- _Task objective_
Using the records below, copy exactly the part that opens with the line holding "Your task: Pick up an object" and closes with the line holding "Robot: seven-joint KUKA", minus the pictures.

━━ Records shown

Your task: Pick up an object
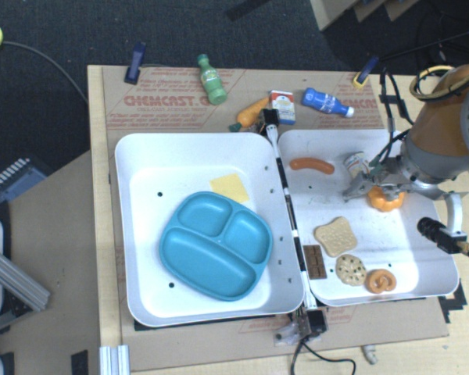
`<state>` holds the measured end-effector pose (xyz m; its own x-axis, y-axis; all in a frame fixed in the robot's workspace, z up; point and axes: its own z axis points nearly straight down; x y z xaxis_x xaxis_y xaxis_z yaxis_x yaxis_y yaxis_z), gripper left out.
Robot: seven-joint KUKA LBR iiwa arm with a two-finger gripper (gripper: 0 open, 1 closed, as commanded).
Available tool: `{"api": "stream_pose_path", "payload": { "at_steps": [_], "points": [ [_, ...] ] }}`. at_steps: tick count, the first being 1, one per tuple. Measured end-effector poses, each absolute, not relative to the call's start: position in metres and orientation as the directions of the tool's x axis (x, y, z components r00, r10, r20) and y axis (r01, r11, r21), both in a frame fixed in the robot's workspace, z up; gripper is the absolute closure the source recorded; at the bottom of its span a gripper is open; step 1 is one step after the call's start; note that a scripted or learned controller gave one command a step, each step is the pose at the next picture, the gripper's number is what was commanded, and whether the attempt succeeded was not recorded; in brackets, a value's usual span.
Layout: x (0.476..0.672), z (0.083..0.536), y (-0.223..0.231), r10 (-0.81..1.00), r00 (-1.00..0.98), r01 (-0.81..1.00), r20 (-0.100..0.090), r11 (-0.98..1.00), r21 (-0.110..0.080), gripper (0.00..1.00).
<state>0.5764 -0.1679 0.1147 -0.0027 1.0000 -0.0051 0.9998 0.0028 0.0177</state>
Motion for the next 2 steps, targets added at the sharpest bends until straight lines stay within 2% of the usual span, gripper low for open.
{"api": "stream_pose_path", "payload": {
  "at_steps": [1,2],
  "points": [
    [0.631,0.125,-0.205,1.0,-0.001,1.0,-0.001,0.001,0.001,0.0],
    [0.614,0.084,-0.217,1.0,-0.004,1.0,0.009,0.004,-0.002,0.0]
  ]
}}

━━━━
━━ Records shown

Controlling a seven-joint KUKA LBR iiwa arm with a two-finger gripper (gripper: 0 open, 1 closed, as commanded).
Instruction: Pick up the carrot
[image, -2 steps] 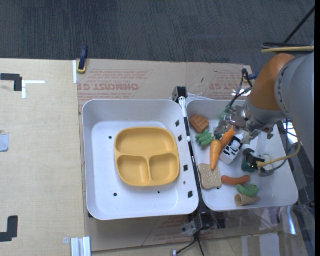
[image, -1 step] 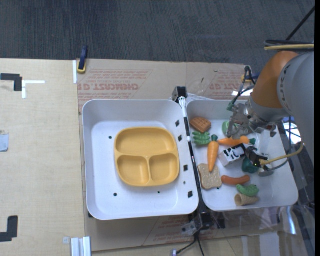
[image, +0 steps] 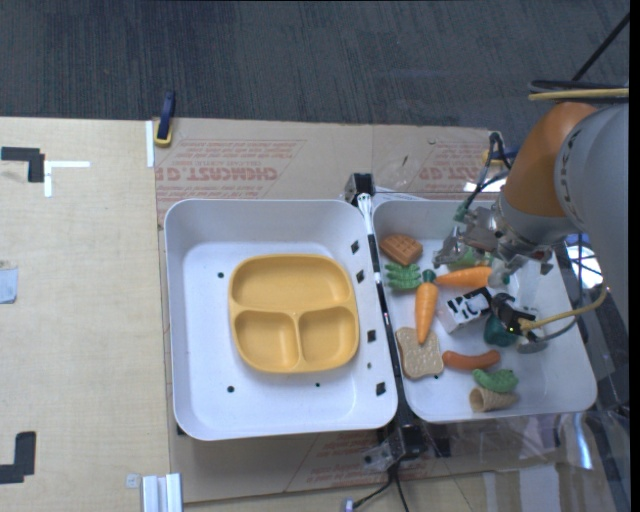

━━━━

- _Your response_
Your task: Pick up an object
`<state>` holds the measured end-effector pose (xyz m; its own x-axis, y-axis; all in a frame fixed in the robot's workspace, z up; point and axes: its own z axis points nearly straight down; x y z xaxis_x xaxis_y xaxis_z yaxis_x yaxis_y yaxis_z), gripper left out.
Robot: seven-joint KUKA LBR iiwa arm with a two-finger gripper (gripper: 0 open, 1 closed, as commanded).

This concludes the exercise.